- Status: Active
- Date: October 15
- Venue: Oke Eletu, Ijede Local Council Development Area
- Location: Ikorodu
- Country: Nigeria

= Eyibi Festival =

Cultural festival in Ikorodu, Nigeria

The Eyibi Festival is an annual cultural celebration held in Oke Eletu, Ijede Local Council Development Area (LCDA) of Ikorodu Local Government of Lagos State, Southwest, Nigeria. The festival is sometimes celebrated as Eyibi/Eluku Festival It showcases the community's rich Yoruba heritage, focusing on unity, peace, and spiritual renewal.

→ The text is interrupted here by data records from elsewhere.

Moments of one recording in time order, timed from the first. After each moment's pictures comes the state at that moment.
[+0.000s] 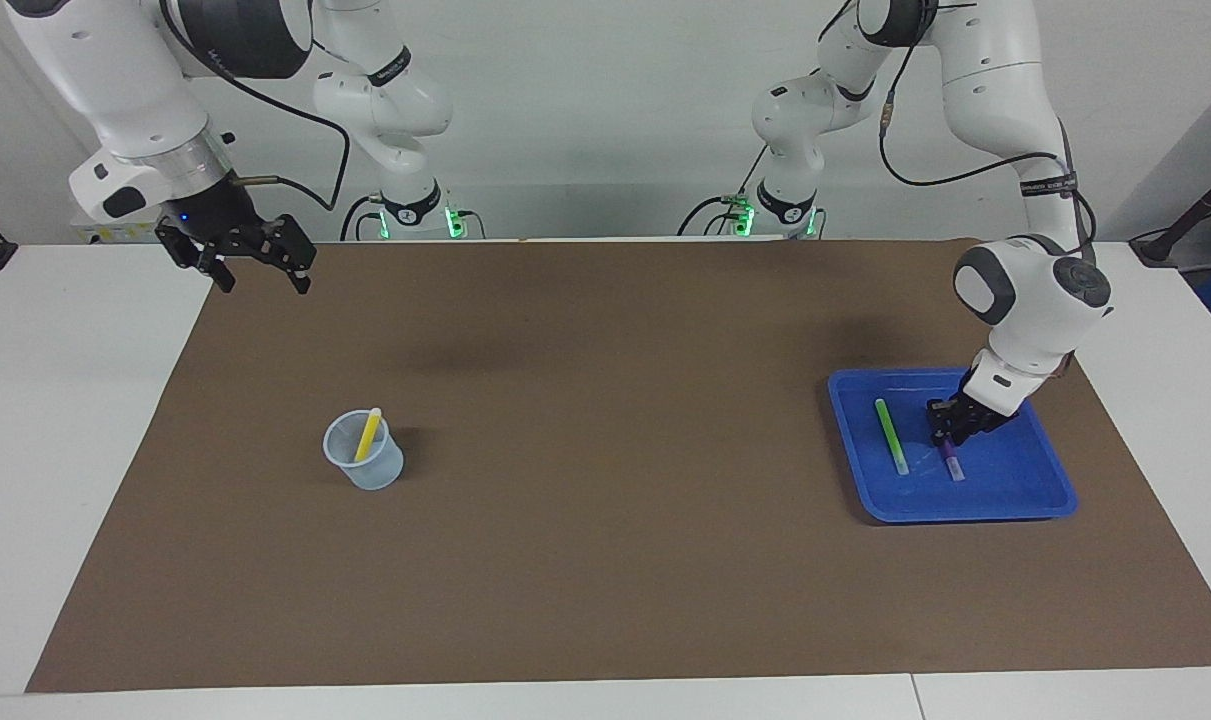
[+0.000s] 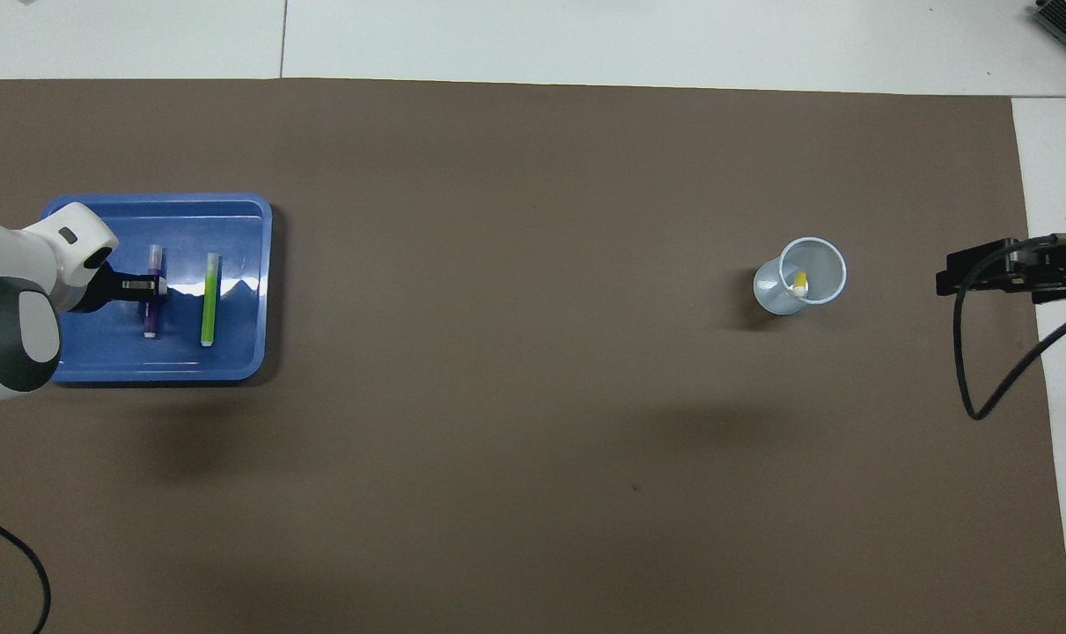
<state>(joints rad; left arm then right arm) 0.29 0.33 -0.15 -2.02 -0.02 2.43 0.23 -0.14 -0.01 0.09 -1.62 0.04 1.61 0.04</state>
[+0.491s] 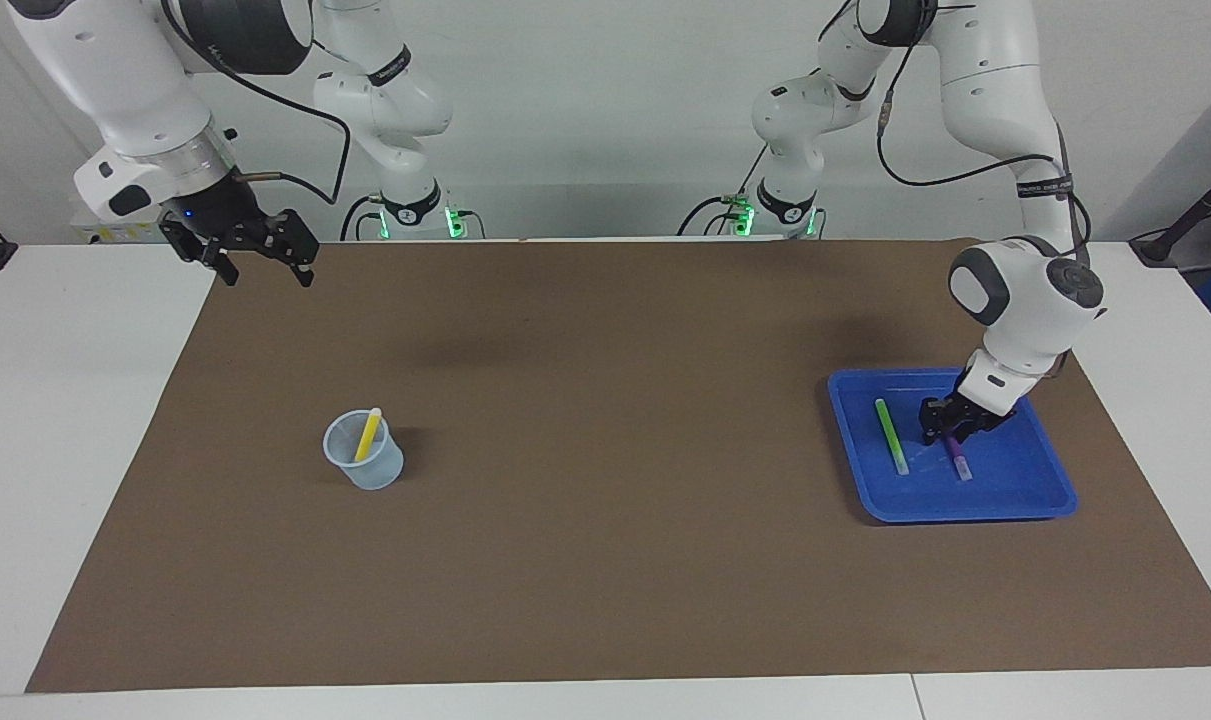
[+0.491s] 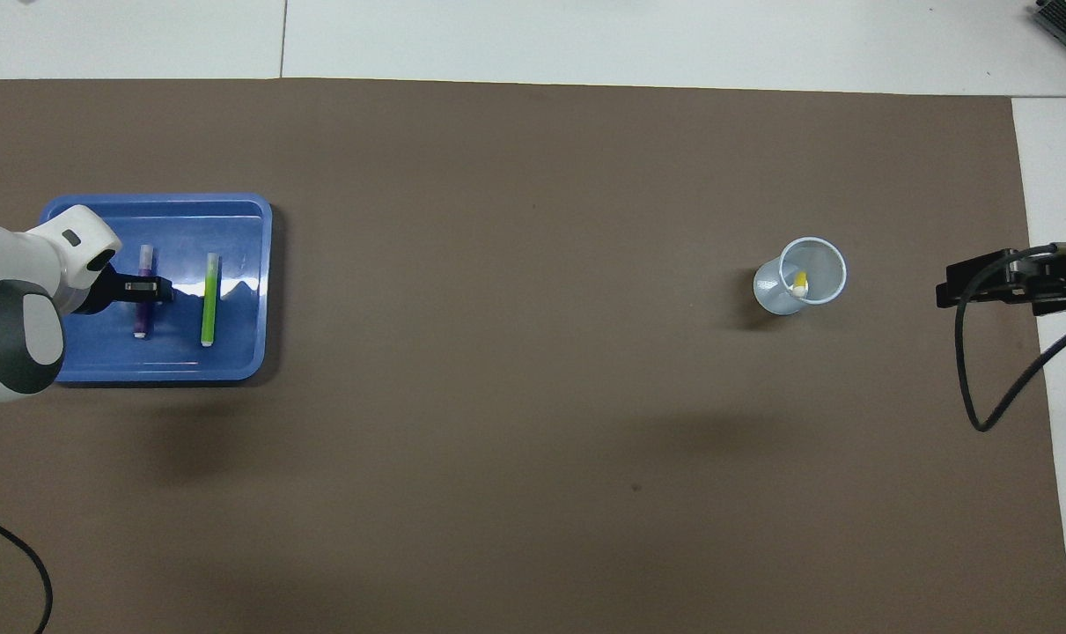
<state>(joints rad) 0.29 0.33 -0.15 -2.02 -0.02 2.43 0.23 -0.14 -0.02 0.09 -1.63 0.04 1.58 0.04</state>
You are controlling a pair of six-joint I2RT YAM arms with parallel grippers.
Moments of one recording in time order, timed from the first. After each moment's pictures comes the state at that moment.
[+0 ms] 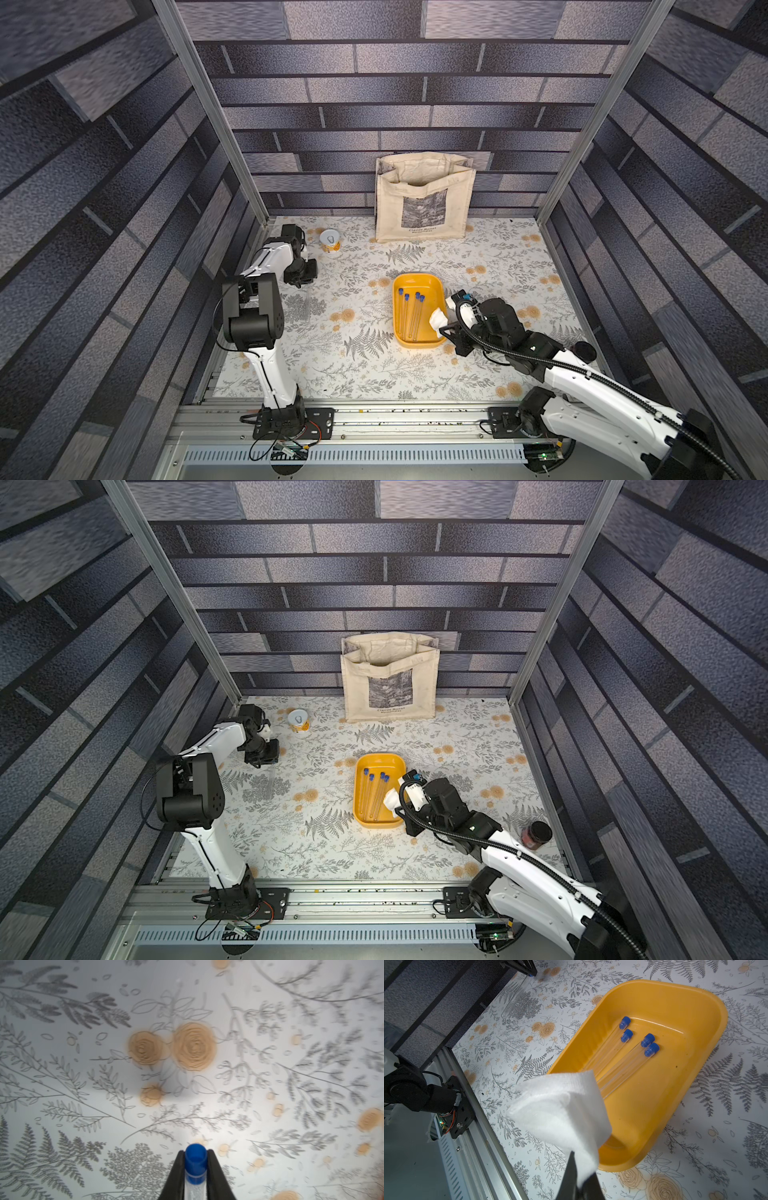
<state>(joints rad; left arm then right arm) 0.06 1.88 1.43 -0.84 0.15 -0.05 0.73 0.89 0.54 -0.33 -0.26 0.23</state>
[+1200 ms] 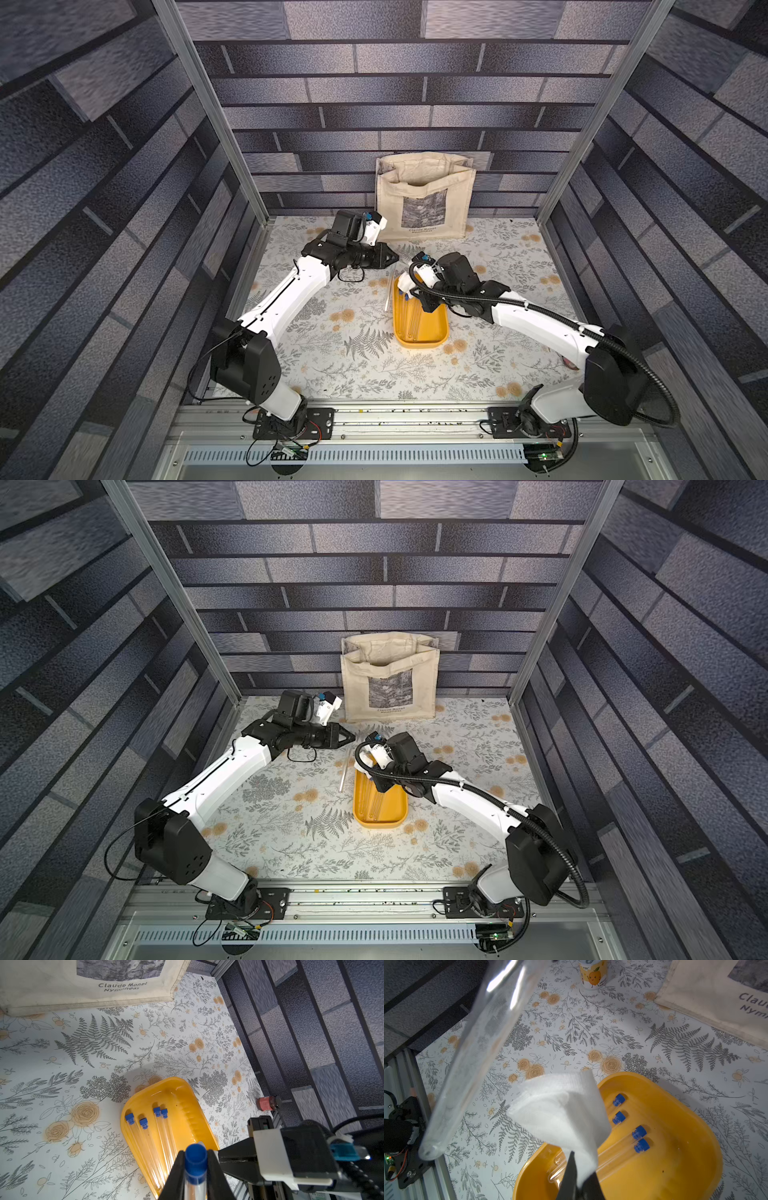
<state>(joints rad) -0.41 1.55 1.39 -0.54 0.61 -0.35 0.71 1.46 1.02 -0.26 -0.25 0.06</state>
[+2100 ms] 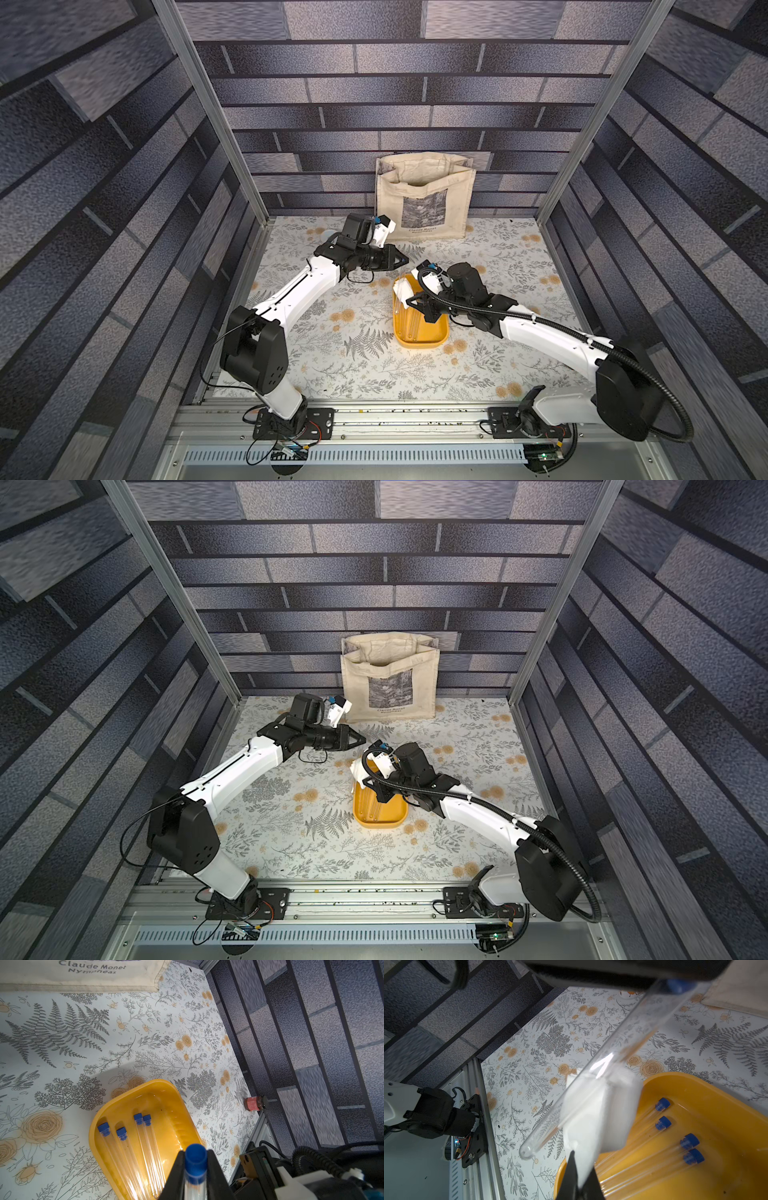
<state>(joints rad) -0.46 1.63 1.37 -0.42 0.66 -0.43 0.71 1.35 0.85 -0.08 -0.44 0.13</state>
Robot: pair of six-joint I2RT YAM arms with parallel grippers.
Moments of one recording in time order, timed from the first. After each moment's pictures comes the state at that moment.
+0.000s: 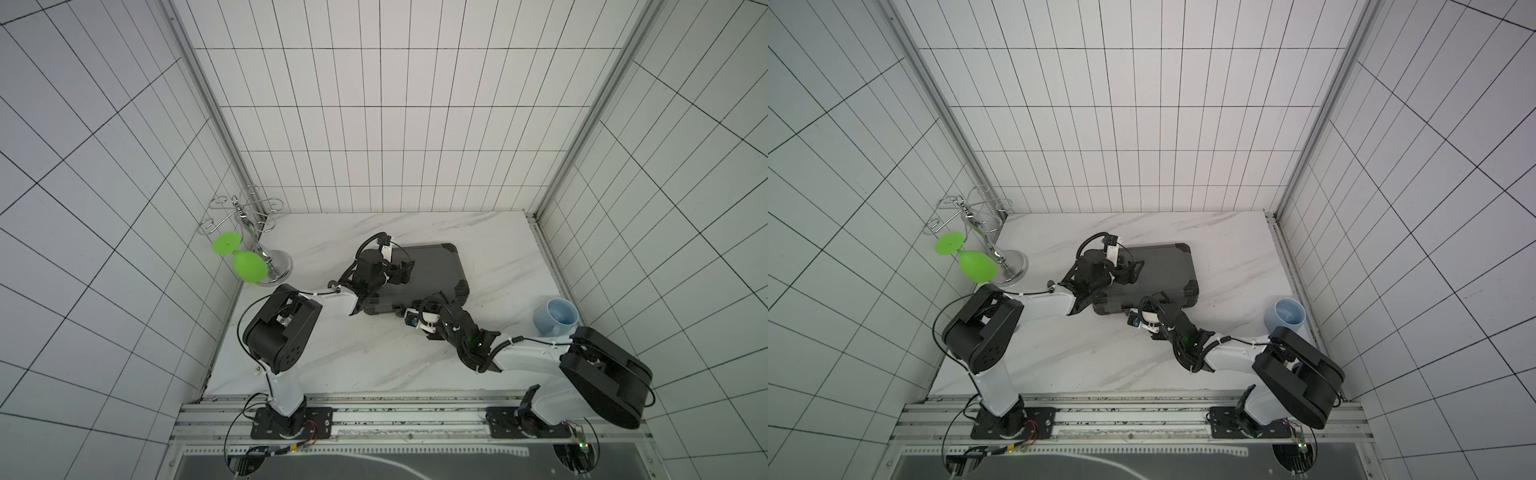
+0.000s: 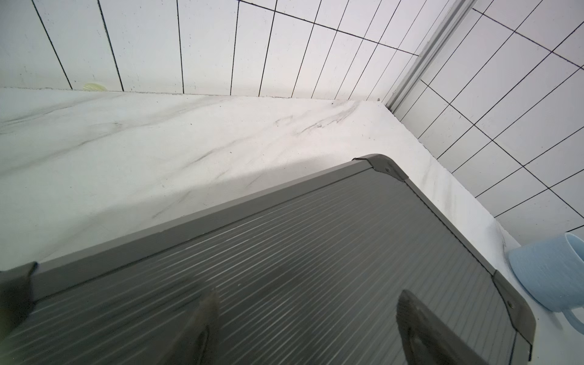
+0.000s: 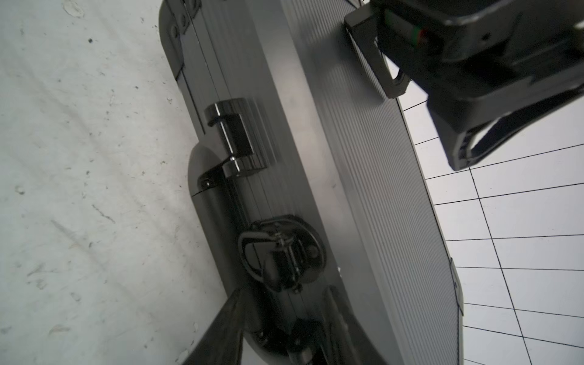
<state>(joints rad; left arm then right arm) -0.56 1.81 0.94 0.50 0.13 -0.35 0.87 1.44 0.45 0.48 0.28 -0.81</state>
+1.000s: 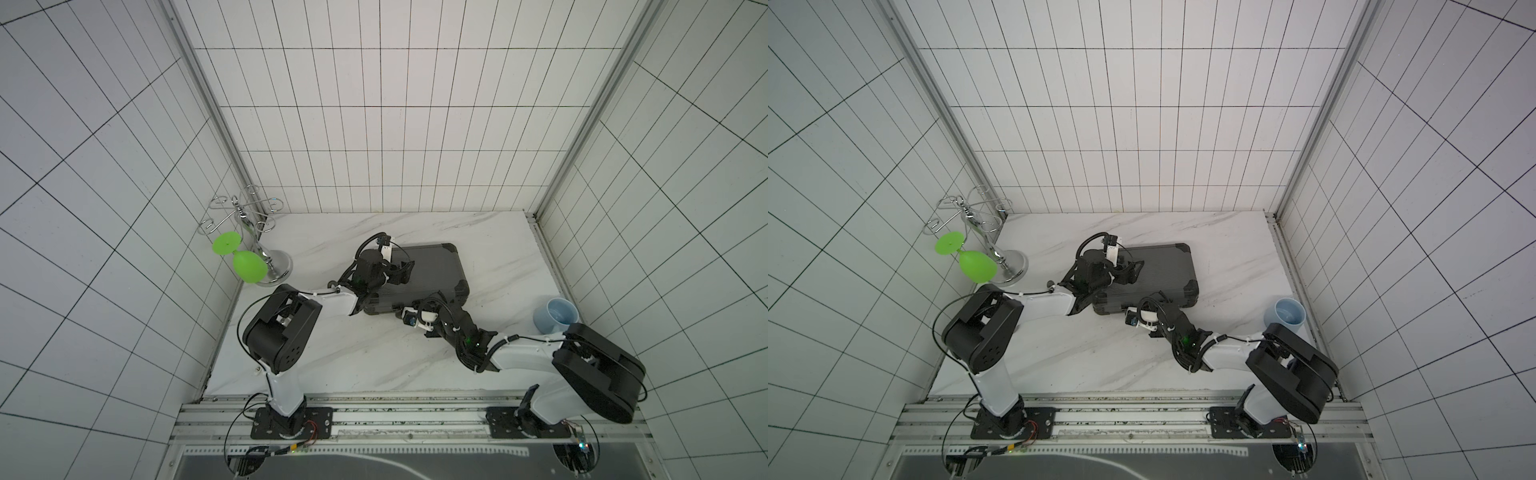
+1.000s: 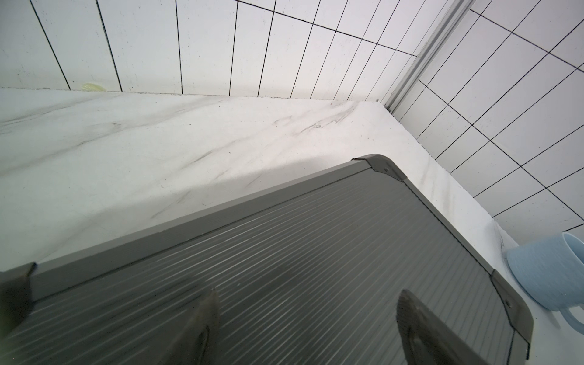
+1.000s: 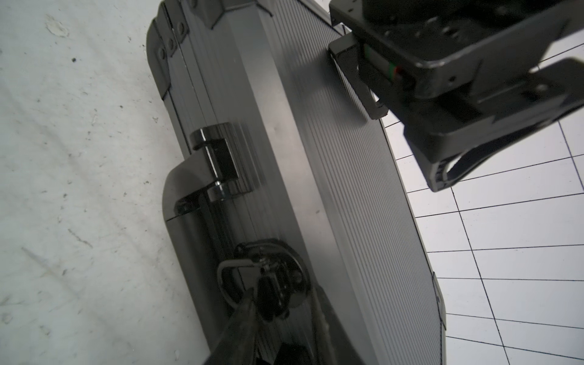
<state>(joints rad) -0.55 1.81 0.94 0.51 0.13 -0.35 0.86 1.47 0.45 0.58 0.29 -0.84</state>
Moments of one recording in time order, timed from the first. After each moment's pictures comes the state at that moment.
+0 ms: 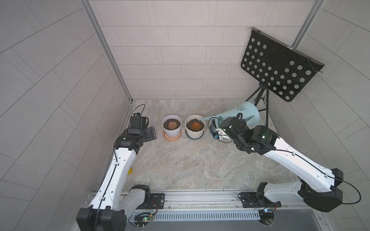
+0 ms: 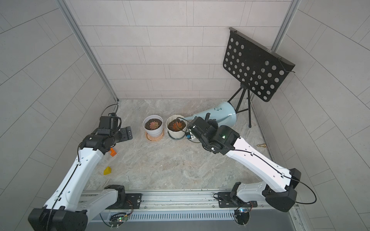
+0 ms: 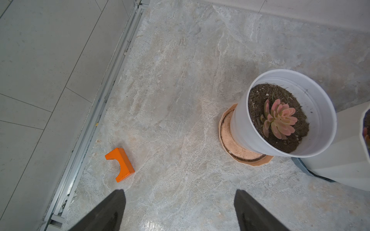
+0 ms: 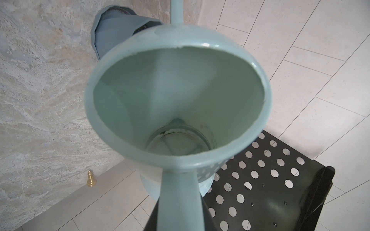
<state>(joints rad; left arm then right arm) -0.06 1.04 1.02 -0.86 -0.21 -0.25 0.88 1.27 1.50 -1.19 0.86 -1.07</state>
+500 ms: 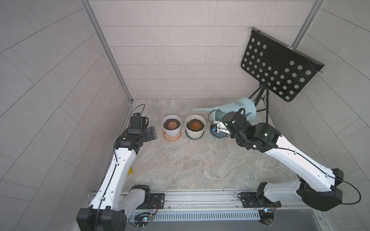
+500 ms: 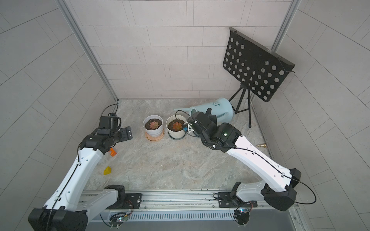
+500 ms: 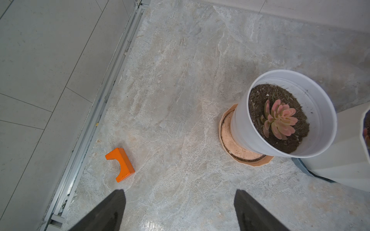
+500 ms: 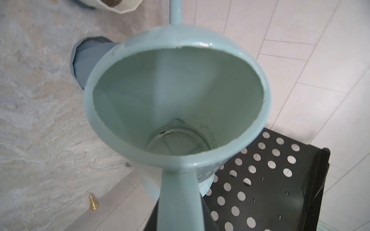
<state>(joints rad) -0.06 1.04 1.02 -0.86 -0.21 -0.25 0.87 1.26 1.58 -1.09 0.83 -0.97</state>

Rooted in ancestral traditions, the festival serves as a time for communal bonding and cultural preservation. The Eluku and the Agemo festival are sub-festivals of the Eyibi festival which are usually celebrated among the Ijebus.

== 2024 Eyibi festival celebration ==
The 2024 Eyibi Festival commenced on October 15 with the traditional Ituworo ceremony, which involves the gathering of significant leaves used in rituals to invoke blessings of peace, harmony, and economic prosperity for the community. The Eletu of Oke Eletu, Eletu Adeniyi Omotayo Ajayi, the traditional head of Oke Eletu emphasized the importance of unity and peace, marked by elaborate ceremonies, cultural displays, and traditional rites.